(EXERCISE DIRECTIONS): Give the listing again in full, exactly as it appears.
Top of DATASET CONTENT
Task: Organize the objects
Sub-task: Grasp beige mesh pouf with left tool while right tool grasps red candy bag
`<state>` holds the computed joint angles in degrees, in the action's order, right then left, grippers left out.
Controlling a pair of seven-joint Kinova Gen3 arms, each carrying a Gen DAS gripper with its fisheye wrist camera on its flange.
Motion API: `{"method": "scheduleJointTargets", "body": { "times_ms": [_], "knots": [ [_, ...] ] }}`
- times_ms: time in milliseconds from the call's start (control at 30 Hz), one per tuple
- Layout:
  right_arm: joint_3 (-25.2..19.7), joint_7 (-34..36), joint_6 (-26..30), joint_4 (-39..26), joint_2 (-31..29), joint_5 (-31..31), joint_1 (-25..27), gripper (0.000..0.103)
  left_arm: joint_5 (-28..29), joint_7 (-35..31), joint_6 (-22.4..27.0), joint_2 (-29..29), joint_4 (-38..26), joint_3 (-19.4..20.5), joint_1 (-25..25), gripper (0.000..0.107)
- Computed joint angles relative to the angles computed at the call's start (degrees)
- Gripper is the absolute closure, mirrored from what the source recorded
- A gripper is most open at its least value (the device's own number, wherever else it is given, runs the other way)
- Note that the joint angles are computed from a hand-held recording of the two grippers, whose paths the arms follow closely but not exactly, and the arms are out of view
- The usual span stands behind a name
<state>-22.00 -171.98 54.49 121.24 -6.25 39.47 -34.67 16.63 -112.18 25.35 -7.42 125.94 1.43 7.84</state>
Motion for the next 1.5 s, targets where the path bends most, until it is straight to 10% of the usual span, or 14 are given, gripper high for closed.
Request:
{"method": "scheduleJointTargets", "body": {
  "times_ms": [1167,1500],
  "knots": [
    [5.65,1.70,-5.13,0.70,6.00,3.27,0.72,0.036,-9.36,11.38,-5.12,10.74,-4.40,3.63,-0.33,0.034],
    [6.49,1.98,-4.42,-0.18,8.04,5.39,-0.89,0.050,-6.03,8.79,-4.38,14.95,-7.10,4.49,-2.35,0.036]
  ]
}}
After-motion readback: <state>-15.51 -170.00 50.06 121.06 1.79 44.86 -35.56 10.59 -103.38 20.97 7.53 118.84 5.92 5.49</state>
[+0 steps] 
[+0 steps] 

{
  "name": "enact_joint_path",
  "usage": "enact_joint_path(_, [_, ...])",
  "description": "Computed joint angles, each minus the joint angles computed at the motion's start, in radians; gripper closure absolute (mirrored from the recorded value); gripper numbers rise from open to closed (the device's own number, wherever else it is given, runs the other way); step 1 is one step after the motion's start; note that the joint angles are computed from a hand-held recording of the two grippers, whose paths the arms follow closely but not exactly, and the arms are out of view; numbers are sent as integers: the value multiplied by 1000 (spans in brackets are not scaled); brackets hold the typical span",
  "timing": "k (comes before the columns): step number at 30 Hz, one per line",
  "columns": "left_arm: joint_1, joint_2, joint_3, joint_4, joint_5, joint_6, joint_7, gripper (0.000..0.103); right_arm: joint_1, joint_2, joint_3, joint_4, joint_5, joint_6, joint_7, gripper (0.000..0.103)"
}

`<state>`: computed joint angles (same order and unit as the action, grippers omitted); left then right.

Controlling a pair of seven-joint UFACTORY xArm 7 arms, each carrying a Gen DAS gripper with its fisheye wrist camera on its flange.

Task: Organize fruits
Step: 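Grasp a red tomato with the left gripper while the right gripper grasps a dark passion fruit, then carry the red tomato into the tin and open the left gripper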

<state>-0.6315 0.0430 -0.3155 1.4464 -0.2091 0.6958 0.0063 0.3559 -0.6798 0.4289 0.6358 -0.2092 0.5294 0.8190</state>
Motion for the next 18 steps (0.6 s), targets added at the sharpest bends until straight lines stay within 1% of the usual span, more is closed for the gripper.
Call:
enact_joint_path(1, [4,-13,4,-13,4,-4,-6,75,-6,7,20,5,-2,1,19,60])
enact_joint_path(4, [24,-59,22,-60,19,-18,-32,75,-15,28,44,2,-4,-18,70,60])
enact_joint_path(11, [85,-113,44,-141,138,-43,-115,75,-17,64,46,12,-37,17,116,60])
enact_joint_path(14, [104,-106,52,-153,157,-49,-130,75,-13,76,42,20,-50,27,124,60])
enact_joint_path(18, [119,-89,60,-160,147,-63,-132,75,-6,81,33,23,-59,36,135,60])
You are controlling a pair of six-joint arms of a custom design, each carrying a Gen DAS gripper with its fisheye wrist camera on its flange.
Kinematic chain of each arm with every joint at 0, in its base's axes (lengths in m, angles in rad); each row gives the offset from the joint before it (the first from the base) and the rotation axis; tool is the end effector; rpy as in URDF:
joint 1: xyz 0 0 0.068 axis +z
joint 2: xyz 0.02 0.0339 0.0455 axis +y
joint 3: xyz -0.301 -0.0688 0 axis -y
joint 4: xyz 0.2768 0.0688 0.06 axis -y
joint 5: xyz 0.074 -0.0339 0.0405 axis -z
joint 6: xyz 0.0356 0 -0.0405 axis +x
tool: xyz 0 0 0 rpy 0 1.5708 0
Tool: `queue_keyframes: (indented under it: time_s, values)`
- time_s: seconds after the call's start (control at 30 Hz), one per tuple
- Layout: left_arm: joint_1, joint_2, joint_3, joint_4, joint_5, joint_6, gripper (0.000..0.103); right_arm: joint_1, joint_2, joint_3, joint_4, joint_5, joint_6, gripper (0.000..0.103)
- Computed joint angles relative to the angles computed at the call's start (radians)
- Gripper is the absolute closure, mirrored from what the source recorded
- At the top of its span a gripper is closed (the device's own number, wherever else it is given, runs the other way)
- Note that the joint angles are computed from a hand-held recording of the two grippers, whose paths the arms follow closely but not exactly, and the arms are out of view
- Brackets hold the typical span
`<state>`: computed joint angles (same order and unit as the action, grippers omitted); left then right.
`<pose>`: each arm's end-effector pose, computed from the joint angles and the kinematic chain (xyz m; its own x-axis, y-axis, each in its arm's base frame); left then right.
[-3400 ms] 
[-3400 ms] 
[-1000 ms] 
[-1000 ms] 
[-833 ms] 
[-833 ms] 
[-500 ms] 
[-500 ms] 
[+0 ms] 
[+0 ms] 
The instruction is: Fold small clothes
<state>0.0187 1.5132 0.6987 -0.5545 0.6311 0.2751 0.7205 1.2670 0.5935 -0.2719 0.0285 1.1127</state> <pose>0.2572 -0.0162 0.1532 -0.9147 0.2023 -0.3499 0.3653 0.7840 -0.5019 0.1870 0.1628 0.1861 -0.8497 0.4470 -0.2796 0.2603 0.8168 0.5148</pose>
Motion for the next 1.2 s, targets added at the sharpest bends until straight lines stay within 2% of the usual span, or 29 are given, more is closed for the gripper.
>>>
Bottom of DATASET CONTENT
(EXERCISE OUTPUT):
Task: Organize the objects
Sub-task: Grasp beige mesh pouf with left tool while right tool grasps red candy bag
`<state>` holds the computed joint angles in degrees, in the action's order, right then left, grippers left out.
Controlling a pair of seven-joint Kinova Gen3 arms, each carrying a Gen DAS gripper with its fisheye wrist camera on its flange.
Motion API: `{"method": "scheduleJointTargets", "body": { "times_ms": [_], "knots": [ [_, ...] ] }}`
- times_ms: time in milliseconds from the call's start (control at 30 Hz), one per tuple
- Layout:
  right_arm: joint_3 (-25.2..19.7), joint_7 (-34..36), joint_6 (-26..30), joint_4 (-39..26), joint_2 (-31..29), joint_5 (-31..31), joint_1 (-25..27), gripper (0.000..0.103)
  left_arm: joint_5 (-28..29), joint_7 (-35..31), joint_6 (-22.4..27.0), joint_2 (-29..29), joint_4 (-38..26), joint_3 (-19.4..20.5), joint_1 (-25..25), gripper (0.000..0.107)
- Computed joint angles relative to the angles computed at the call's start (degrees)
- Gripper is the absolute closure, mirrored from what the source recorded
- A gripper is most open at its least value (the device's own number, wherever else it is given, runs the other way)
- Note that the joint angles are computed from a hand-held recording of the two grippers, whose paths the arms follow closely but not exactly, and the arms are out of view
- The usual span stands behind a name
<state>-22.00 -171.98 54.49 121.24 -6.25 39.47 -34.67 16.63 -112.18 25.35 -7.42 125.94 1.43 7.84</state>
Motion for the next 1.5 s, targets where the path bends most, until it is straight to 10% of the usual span, or 14 are given, gripper high for closed.
Request:
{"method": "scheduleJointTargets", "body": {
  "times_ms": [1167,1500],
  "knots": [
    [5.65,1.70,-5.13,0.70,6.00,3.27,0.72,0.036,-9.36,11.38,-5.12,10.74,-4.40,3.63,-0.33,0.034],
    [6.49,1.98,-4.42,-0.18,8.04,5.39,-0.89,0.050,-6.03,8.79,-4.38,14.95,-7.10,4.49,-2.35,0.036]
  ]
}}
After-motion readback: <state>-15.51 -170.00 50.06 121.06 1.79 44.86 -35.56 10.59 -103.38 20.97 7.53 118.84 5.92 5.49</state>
[+0 steps] 
[+0 steps] 

{
  "name": "enact_joint_path",
  "usage": "enact_joint_path(_, [_, ...])",
  "description": "Computed joint angles, each minus the joint angles computed at the motion's start, in radians; gripper closure absolute (mirrored from the recorded value); gripper numbers rise from open to closed (the device's own number, wherever else it is given, runs the other way); step 1 is one step after the motion's start; note that the joint angles are computed from a hand-held recording of the two grippers, whose paths the arms follow closely but not exactly, and the arms are out of view; numbers are sent as integers: the value multiplied by 1000 (spans in brackets are not scaled); brackets hold the typical span",
  "timing": "k (comes before the columns): step number at 30 Hz, one per line",
  "columns": "left_arm: joint_1, joint_2, joint_3, joint_4, joint_5, joint_6, joint_7, gripper (0.000..0.103); right_arm: joint_1, joint_2, joint_3, joint_4, joint_5, joint_6, joint_7, gripper (0.000..0.103)"
}

`<state>`: computed joint angles (same order and unit as the action, grippers omitted); left then right.

Controlling a pair of seven-joint UFACTORY xArm 7 arms, each carrying a Gen DAS gripper with its fisheye wrist camera on its flange.

Task: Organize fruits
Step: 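Grasp a red tomato with the left gripper while the right gripper grasps a dark passion fruit, then carry the red tomato into the tin and open the left gripper
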
<state>-0.6315 0.0430 -0.3155 1.4464 -0.2091 0.6958 0.0063 0.3559 -0.6798 0.4289 0.6358 -0.2092 0.5294 0.8190</state>
Motion for the next 18 steps (0.6 s), targets added at the sharpest bends until straight lines stay within 1% of the usual span, more is closed for the gripper.
Call:
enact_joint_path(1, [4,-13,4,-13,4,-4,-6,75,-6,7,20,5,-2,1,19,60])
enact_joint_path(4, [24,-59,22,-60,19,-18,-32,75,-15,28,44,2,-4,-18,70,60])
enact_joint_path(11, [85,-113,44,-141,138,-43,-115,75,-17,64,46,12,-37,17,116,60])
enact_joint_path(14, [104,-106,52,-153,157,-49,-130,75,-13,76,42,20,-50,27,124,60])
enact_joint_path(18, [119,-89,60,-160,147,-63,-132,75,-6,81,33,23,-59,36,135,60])
You are controlling a pair of six-joint arms of a custom design, each carrying a Gen DAS gripper with its fisheye wrist camera on its flange.
Kinematic chain of each arm with every joint at 0, in its base's axes (lengths in m, angles in rad); each row gives the offset from the joint before it (the first from the base) and the rotation axis; tool is the end effector; rpy as in URDF:
joint 1: xyz 0 0 0.068 axis +z
joint 2: xyz 0.02 0.0339 0.0455 axis +y
joint 3: xyz -0.301 -0.0688 0 axis -y
joint 4: xyz 0.2768 0.0688 0.06 axis -y
joint 5: xyz 0.074 -0.0339 0.0405 axis -z
joint 6: xyz 0.0356 0 -0.0405 axis +x
tool: xyz 0 0 0 rpy 0 1.5708 0
Tool: `queue_keyframes: (indented under it: time_s, values)`
- time_s: seconds after the call's start (control at 30 Hz), one per tuple
- Layout: left_arm: joint_1, joint_2, joint_3, joint_4, joint_5, joint_6, gripper (0.000..0.103); right_arm: joint_1, joint_2, joint_3, joint_4, joint_5, joint_6, gripper (0.000..0.103)
- Computed joint angles relative to the angles computed at the call's start (radians)
- Gripper is the absolute closure, mirrored from what the source recorded
- At the top of its span a gripper is closed (the device's own number, wherever else it is given, runs the other way)
- Note that the joint angles are computed from a hand-held recording of the two grippers, whose paths the arms follow closely but not exactly, and the arms are out of view
- Brackets hold the typical span
`<state>`: computed joint angles (same order and unit as the action, grippers omitted); left then right.
`<pose>`: each arm's end-effector pose, computed from the joint angles and the kinematic chain (xyz m; its own x-axis, y-axis, each in its arm's base frame); left then right.
[-3400 ms] 
[-3400 ms] 
[-1000 ms] 
[-1000 ms] 
[-833 ms] 
[-833 ms] 
[-500 ms] 
[-500 ms] 
[+0 ms] 
[+0 ms] 
The instruction is: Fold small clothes
<state>0.0187 1.5132 0.6987 -0.5545 0.6311 0.2751 0.7205 1.2670 0.5935 -0.2719 0.0285 1.1127</state> <pose>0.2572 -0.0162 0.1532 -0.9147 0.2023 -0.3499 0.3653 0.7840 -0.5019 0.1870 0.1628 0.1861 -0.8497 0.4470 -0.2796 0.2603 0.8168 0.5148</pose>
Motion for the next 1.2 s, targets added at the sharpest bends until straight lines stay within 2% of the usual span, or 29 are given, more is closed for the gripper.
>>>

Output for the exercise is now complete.